En déplacement à Lens samedi (17h) pour lancer sa saison de Ligue 1, l’Olympique Lyonnais arrive transformé et confiant à Bollaert. Après avoir frôlé la relégation début juillet, le club rhodanien a profité d’une préparation efficace et d’un mercato animé pour se présenter avec un effectif compétitif, un accomplissement déjà notable.
Corentin Tolisso l’admet sans détour : « On était dans le flou pendant les vacances et j’ai eu peur. » L’OL a en effet échappé de justesse à une descente en Ligue 2, décision annulée par la commission d’appel le 9 juillet, ouvrant enfin la voie à une nouvelle saison. À moins de six semaines du début du championnat, Lyon aborde cette reprise avec un projet clair et la tête haute.
Malgré des départs importants – Alexandre Lacazette, Thiago Almada, Rayan Cherki et Lucas Perri – le club conserve une colonne vertébrale solide : Nicolas Tagliafico a prolongé, Corentin Tolisso reste capitaine, et Georges Mikautadze mènera l’attaque. Un noyau qui permet à Lyon d’ambitionner bien plus que le ventre mou ou la lutte pour le maintien.

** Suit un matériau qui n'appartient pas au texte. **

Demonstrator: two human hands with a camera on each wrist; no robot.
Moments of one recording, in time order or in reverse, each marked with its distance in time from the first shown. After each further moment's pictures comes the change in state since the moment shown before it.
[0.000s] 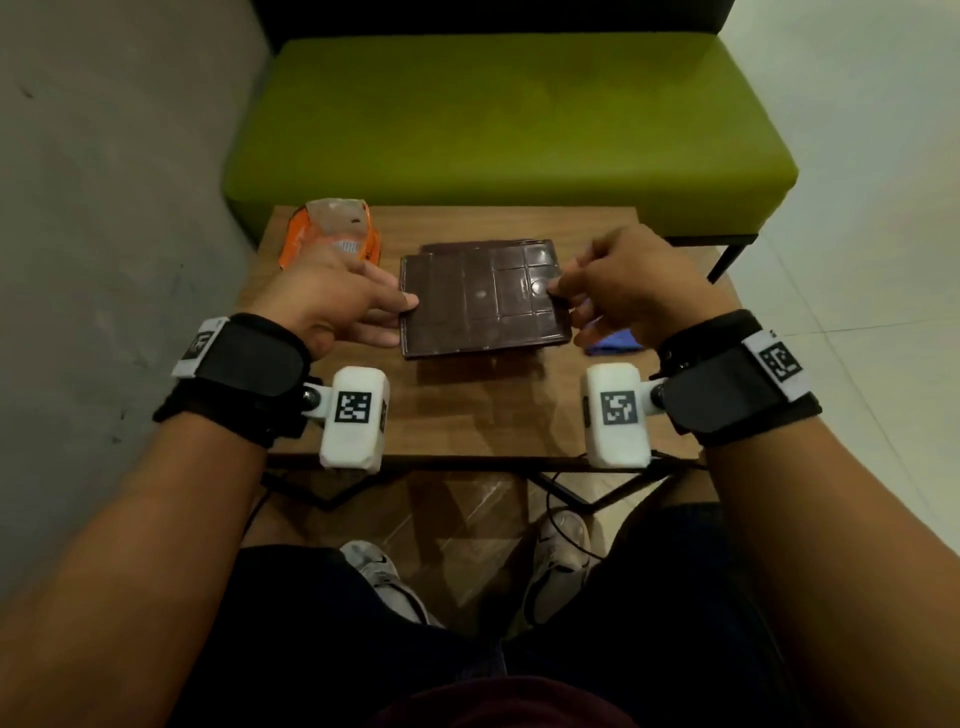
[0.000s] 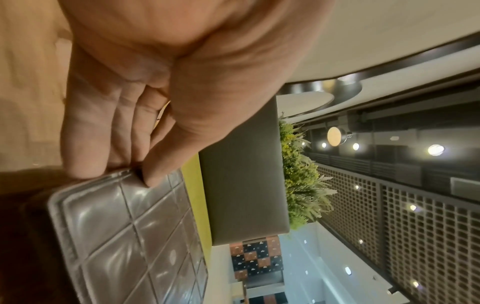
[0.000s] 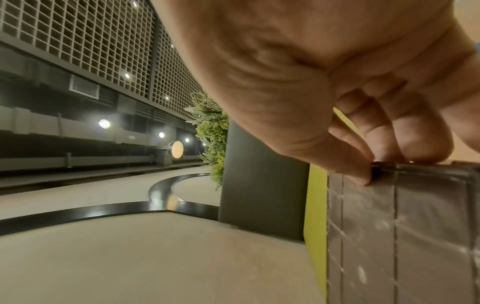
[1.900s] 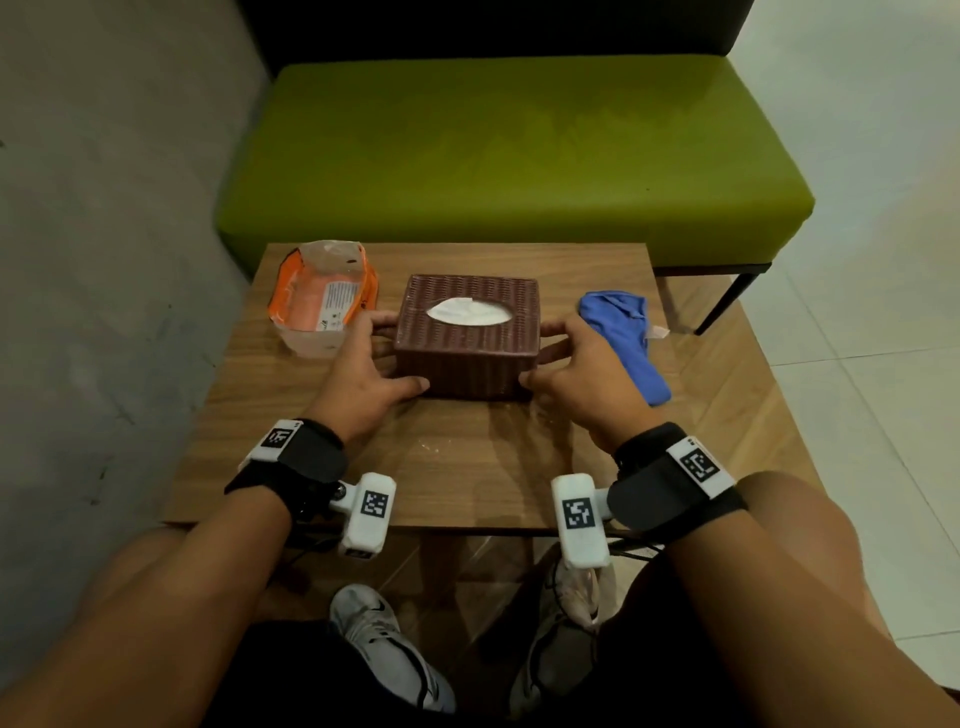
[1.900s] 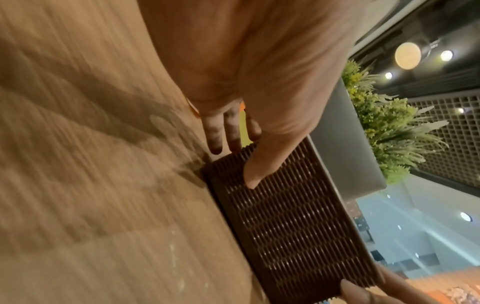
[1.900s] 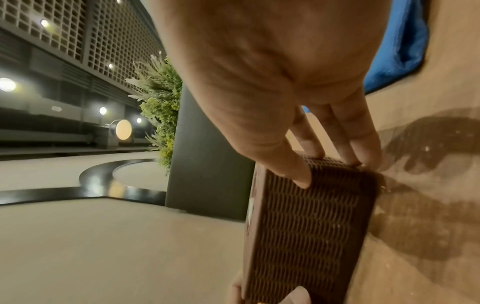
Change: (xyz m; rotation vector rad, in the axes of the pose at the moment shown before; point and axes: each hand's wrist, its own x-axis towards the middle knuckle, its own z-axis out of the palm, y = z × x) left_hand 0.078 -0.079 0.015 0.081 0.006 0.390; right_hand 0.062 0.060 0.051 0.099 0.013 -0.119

La pré-saison a été particulièrement encourageante : quatre victoires, un nul et une seule défaite contre le Bayern, avec un jeu séduisant et une cohésion naissante. Paulo Fonseca apprécie le nouveau contexte : un effectif rajeuni et modulable où il peut pleinement imposer ses idées. « On a travaillé beaucoup de choses pour la première fois et le bilan est très positif. On a un groupe prêt à construire ensemble », explique le Portugais.
Le défi reste toutefois entier : trouver un gardien titulaire, confirmer l’efficacité de Mikautadze et intégrer pleinement les nouvelles recrues. L’objectif reste de bâtir une identité de jeu capable de viser la victoire à chaque match. Dans un championnat où Paris domine, Marseille et Monaco se tiennent prêts à suivre et d’autres clubs comme Strasbourg ou Nice connaissent eux aussi leurs limites, Lyon peut légitimement rêver à l’Europe.
« Peu de gens nous attendent, donc si on peut créer la surprise, ce serait bien, souligne Tolisso. Si on reproduit ce qu’on a montré en pré-saison, ce sera positif. J’ai confiance en ce groupe et en ce coach. Pourquoi ne pas être la bonne surprise de l’année ? » Après un été où l’ombre de la catastrophe planait, cette ambition prend des airs de revanche.